Three of the accused, Te Oikau, Te Karo, and Totitoti, began their trial on 20 September 1869, and were found guilty after four days. They were sentenced to be hanged, then beheaded, and then quartered — this was the mandatory sentence for treason, although the judge indicated that perhaps the beheading and quartering would not actually be carried out. Pere and Tamararo were to be tried separately, as they were accused of murder as well as treason. Tamararo's trial began on 27 September, although treason charges were dropped, leaving only charges of murder. He was found guilty and sentenced to the same punishment as the others.

== Trial and execution ==
When Pere himself began his trial, the murder charges were dropped, leaving only the charge of treason. Pere's defence focused on three primary claims:
- That Pere had been conscripted into Te Kooti's army by force.
- That even if Pere hadn't been conscripted, the cause he saw himself as fighting for (resisting the encroachment of those who were stealing his land) was just.
- That Pere did not realise that Britain regarded itself as sovereign over New Zealand, and that he, therefore, did not understand himself to be committing treason.

Pere was supported in his trial by Maata Te Owai, one of Te Kooti's wives. Te Owai testified that Pere had not joined Te Kooti's forces willingly. Other evidence indicated that Pere had been present when several murders of colonists took place, although no uncorroborated evidence was presented that Pere had actually committed or condoned the crime. (Oddly, this evidence better fits the charge of murder than the charge of treason, but it was the charge of murder that was abandoned.) In the end, Pere was found guilty of treason. The judge deferred Pere's sentencing for a time, but eventually ordered the same punishment as for the others.

Wi Tamararo had committed suicide two days after being sentenced, leaving only four of the convicted alive. Later, on 13 October, the Governor chose to commute the sentence of Hetariki Te Oikau to life imprisonment. On 2 November, a surprise decision also commuted the sentences of Matene Te Karo and Rewi Tamanui Totitoti. This left Pere as the only person facing execution. Addressing Pere's case directly, the Executive Council claimed that Pere's participation in the war had been voluntary, and accused him of active involvement in murders of colonists. It also said that Pere, unlike some others, had no tribal allegiances which compelled him to participate.

Pere was hanged in Wellington on 16 November 1869. He is the only New Zealander ever to be executed on charges of treason, with all other executees having been convicted of murder. As capital punishment in New Zealand is no longer in effect, he is expected to retain this distinction permanently.

== Recent re-examinations ==
More recently, Hamiora Pere's case has been re-examined, with some claiming that he was treated unfairly.
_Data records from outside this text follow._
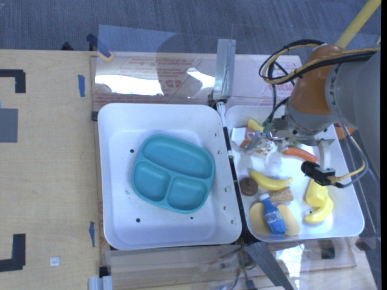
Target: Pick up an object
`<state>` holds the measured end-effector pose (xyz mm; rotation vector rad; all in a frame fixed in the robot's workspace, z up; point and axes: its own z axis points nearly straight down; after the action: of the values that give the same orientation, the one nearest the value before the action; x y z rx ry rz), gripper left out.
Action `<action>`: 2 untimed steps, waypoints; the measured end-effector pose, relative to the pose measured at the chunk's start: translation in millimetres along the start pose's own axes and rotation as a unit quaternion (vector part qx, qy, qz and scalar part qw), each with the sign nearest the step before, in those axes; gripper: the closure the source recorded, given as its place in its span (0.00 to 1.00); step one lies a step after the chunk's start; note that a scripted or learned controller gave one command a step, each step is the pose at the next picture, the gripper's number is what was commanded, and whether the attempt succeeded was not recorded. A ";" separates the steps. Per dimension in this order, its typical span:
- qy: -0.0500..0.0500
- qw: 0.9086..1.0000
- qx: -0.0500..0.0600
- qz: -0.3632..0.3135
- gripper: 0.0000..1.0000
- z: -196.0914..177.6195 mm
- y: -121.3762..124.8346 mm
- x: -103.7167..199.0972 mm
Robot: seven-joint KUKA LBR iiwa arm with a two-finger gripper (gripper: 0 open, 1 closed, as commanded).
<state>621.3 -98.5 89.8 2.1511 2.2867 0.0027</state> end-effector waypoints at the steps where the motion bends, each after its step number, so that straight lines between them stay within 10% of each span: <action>1: -0.001 0.984 -0.002 -0.180 0.00 2.2 -58.5 -12.4; 2: 0.011 0.999 0.051 -0.004 0.00 5.8 25.6 -17.2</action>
<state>648.0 -114.1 84.1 2.2006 2.3563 -0.0924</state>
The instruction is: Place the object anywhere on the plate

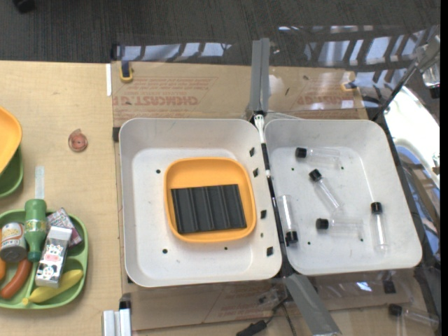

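Centrally, orange plate (pixel 210 176), vials (pixel 323 189) scattered apart

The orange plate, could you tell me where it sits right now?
In the camera view, the orange plate lies in the middle of the left white bin, with a dark ridged block on it; clear tubes lie in the right bin.

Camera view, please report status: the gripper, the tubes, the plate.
Gripper: no report. Clear tubes with black caps lie scattered in right bin, none moved. Orange plate in left bin carries a dark ridged insert; no tube on it.
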Controlling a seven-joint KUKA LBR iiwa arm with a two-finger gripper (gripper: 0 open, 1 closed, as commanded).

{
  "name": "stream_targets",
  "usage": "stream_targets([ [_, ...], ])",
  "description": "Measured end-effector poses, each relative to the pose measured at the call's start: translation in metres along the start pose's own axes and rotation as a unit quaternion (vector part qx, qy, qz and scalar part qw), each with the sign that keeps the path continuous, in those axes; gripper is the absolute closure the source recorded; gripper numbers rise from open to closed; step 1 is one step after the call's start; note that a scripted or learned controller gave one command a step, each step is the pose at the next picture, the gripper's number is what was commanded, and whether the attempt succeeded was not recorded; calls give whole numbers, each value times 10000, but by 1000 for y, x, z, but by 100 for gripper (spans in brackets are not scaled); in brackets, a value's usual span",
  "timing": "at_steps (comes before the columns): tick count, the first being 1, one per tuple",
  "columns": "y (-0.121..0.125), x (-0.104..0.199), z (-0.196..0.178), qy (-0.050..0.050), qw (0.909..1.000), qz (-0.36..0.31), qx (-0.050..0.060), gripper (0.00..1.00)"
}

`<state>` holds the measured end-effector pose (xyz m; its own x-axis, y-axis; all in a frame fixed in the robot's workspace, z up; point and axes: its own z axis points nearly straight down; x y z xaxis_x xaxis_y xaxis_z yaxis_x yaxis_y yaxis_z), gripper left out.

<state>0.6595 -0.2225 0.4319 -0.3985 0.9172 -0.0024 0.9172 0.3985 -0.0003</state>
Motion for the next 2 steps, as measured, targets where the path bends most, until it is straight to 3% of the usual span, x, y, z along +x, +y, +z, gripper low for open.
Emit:
stream_targets([
  [1,1,1,-9,-1,9924,-1230,-4,100],
  [2,-89,39,39,5,9844,-1758,-5,100],
])
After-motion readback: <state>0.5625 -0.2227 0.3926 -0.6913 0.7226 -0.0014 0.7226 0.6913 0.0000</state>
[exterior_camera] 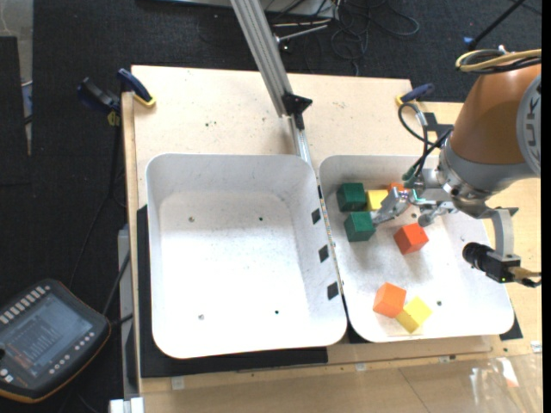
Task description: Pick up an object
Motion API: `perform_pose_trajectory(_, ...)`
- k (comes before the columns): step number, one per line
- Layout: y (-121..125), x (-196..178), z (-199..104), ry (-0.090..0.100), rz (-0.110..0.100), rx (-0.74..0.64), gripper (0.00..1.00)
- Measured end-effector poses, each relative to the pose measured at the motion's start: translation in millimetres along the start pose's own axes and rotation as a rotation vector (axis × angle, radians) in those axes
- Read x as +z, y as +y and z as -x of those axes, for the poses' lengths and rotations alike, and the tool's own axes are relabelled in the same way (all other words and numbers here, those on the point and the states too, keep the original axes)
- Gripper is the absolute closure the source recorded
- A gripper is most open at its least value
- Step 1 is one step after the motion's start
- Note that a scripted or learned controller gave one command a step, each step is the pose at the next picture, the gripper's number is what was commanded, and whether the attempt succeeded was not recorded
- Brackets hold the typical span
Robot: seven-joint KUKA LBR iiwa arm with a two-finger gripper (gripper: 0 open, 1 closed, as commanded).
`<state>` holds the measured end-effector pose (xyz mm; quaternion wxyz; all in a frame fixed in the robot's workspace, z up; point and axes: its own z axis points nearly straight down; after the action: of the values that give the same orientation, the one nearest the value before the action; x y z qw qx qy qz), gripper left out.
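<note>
My gripper (410,211) hangs over the back of the right bin (482,321), open, with nothing between its fingers. A red block (411,237) lies just below it, apart from the fingertips. Left of the gripper sit two green blocks (350,196) (359,225) and a yellow block (377,200), close to the left finger (390,208). A small orange piece (396,188) peeks out behind the gripper. Near the bin's front lie an orange block (389,299) and a yellow block (413,314), touching each other.
The left bin (232,248) stands beside the right one, with their walls meeting along the middle. A slanted metal rail (263,41) runs down to the bins' back edge. Clamps (133,89) grip the bench's back corners. A teach pendant (43,338) lies at lower left.
</note>
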<state>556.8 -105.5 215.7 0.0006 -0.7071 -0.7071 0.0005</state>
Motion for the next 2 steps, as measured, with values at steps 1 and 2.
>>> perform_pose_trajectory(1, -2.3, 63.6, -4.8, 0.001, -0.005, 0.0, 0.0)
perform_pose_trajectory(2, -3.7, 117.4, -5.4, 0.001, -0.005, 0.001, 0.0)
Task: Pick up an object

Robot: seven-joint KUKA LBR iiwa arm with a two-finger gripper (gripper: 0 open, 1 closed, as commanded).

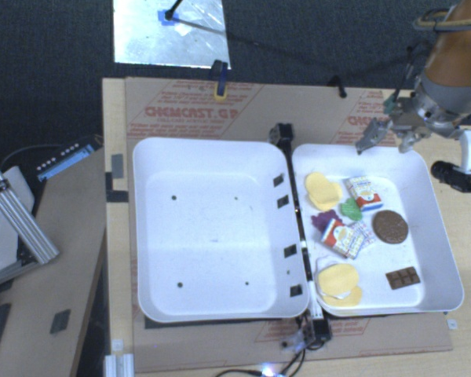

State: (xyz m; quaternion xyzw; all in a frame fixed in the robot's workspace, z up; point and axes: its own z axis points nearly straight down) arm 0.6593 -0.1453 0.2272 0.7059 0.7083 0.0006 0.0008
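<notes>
The objects to pick from lie in the right bin (436, 210): a round brown cookie (391, 227) sits near its middle, with a red-and-white carton (363, 192), a green piece (350, 209) and a yellow chip (323, 189) toward the left bin (153, 163), and a chocolate bar (403, 277) nearer the front rim. The gripper (388, 137) hangs over the right bin's far rim, its two fingers spread apart with nothing between them.
</notes>
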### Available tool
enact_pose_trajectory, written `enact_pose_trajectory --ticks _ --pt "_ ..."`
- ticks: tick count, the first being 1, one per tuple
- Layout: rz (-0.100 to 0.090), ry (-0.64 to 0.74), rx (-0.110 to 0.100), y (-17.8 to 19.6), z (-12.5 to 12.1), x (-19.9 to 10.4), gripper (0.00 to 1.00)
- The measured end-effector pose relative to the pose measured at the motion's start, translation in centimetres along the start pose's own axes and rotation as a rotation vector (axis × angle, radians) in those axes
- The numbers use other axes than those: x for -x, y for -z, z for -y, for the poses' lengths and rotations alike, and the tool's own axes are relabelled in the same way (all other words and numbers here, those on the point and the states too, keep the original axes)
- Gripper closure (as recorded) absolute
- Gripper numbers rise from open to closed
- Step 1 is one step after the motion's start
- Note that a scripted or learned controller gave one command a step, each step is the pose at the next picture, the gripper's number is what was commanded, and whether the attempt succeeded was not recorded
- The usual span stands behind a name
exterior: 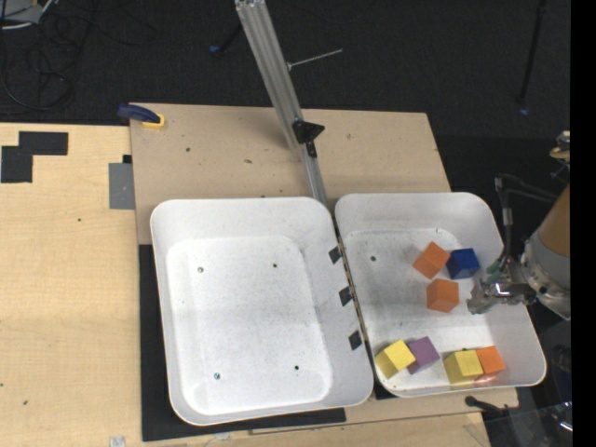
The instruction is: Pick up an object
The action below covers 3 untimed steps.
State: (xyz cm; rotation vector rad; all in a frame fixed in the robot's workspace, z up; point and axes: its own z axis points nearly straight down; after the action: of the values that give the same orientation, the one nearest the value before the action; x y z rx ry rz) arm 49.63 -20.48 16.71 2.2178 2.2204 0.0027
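Over the right edge of the right-hand shallow white bin (410, 208), the arm's two-finger gripper (492, 291) hovered low, just beside a small orange cube (443, 295); nothing showed between its tips, and how wide it stood I could not tell. A second orange cube (430, 260) sat touching a dark blue cube (463, 263) further back in that bin. Along the near wall lay a yellow cube (397, 357) against a purple cube (423, 352), then another yellow block (462, 367) touching a small orange block (490, 360). The left-hand white bin (186, 220) stood alongside.
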Motion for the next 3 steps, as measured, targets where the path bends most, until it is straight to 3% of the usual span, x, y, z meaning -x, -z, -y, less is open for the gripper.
enact_pose_trajectory --ticks 2,3 --pt "0.0 0.0 -0.002 7.8 -0.4 -0.3 1.0" --pt "-0.004 0.004 -0.006 7.0 -1.8 -5.5 1.0"
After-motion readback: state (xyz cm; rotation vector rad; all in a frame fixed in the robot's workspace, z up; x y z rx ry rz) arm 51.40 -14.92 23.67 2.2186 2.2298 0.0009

It has been alleged that if the three other accused had their sentences commuted, Pere should have been treated the same way — there was no corroborated evidence that Pere had actually committed murder. (It is argued that the Crown realised this, and that this is why the separate murder charge was dropped.) According to some theories, Pere was executed not because he was deemed to have deserved it, but because the government "needed someone to hang" to satisfy public opinion or to serve as an example. Wi Tamararo, against whom the strongest evidence of murder was presented, deprived the government of a hanging by committing suicide, leaving Pere as the only real candidate. In the minutes of the Executive Council, an opinion was noted that "one execution will be [as] useful as more would have been by way of example and caution".